El importante matiz que hay que añadir es: no sólo los que venden su trabajo, sino los que carecen de autonomía o control sobre ese trabajo. Tanto un catedrático como el empleado de una tienda deben trabajar para sobrevivir, pero un catedrático tiene un poder enorme sobre su actividad cotidiana, y un dependiente no. (p. 177)
Sea como sea, y sin que la definición acabe de ser satisfactoria, en Gran Bretaña hay «más de ocho millones de trabajadores manuales y otros ocho millones que son administrativos, secretarias o tienen otros empleos de servicio al consumidor»; y esta cantidad, que suma más de la mitad de la población activa, son obreros, aunque no se use esa palabra.
Se da otro factor en el empleo: cada vez hay extremos más abombados y menos espacio en el centro. Existen grandes directivos y ejecutivos con sueldos que no dejan de crecer y empleos manufactureros mal pagados que van siendo progresivamente substituidos por trabajos peor pagados en el sector servicios; Jones lo llama «economía tipo reloj de arena».
En 1979, Gran Bretaña era una de las sociedades más igualitarias de Occidente. Después de tres décadas de thatcherismo, ahora es una de las menos igualitarias. Londres es una de las ciudades con más desigualdades del planeta: el 10% más pudiente acumula 273 veces más riqueza que el 10% más pobre. No es como París, donde los ricos se concentran en el centro y es más probable encontrar a los pobres en la banlieu. En Londres, los ricos y los pobres pueden vivir casi uno encima del otro. Los menos afortunados pueden ver a diario lo que nunca tendrán. (p. 339)
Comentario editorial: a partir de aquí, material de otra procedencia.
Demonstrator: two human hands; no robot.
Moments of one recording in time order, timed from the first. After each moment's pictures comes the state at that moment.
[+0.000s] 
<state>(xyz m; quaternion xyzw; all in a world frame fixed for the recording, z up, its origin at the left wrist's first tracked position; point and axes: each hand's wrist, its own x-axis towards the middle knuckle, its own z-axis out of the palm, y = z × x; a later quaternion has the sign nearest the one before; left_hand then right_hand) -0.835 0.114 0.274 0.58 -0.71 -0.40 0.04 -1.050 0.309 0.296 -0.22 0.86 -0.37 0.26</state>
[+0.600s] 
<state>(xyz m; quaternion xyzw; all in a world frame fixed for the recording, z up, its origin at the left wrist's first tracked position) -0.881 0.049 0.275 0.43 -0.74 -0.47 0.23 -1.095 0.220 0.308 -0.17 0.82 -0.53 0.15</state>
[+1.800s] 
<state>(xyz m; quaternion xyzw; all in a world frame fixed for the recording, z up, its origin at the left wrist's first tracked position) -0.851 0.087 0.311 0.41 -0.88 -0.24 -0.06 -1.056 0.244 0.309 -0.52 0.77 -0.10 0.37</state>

Es por ello que los disturbios de ese año, como sucedió con la quema de coches en París o con tantos otros a lo largo de Europa, ocasionados por una juventud frustrada por la crisis-estafa de 2008, sin un futuro a la vista, sin capacidad para huir de su situación, se dedicaran a saquear las tiendas en las que podían conseguir este tipo de objetos: bambas de marca, ropa deportiva; lo que anhelan pero no pueden conseguir en el día a día.
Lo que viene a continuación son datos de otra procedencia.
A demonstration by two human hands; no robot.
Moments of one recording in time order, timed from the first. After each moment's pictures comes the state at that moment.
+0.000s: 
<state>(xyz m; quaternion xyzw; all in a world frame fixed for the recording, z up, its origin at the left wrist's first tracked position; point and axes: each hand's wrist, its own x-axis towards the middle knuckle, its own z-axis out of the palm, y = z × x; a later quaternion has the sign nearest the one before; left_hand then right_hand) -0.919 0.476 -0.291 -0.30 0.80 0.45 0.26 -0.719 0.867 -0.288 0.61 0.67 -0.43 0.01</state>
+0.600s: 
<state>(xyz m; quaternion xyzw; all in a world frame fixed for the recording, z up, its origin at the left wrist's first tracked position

Chavs. La demonización de la clase obrera acaba con una nota de esperanza; no en vano, 2011 fue un año de protestas y de movilizaciones: las primaveras árabes, los indignados en España, Occupy Wall Street y tantos otros; una década después, sin embargo, parece que los efectos de todo aquello fueron bastante limitados en el tiempo.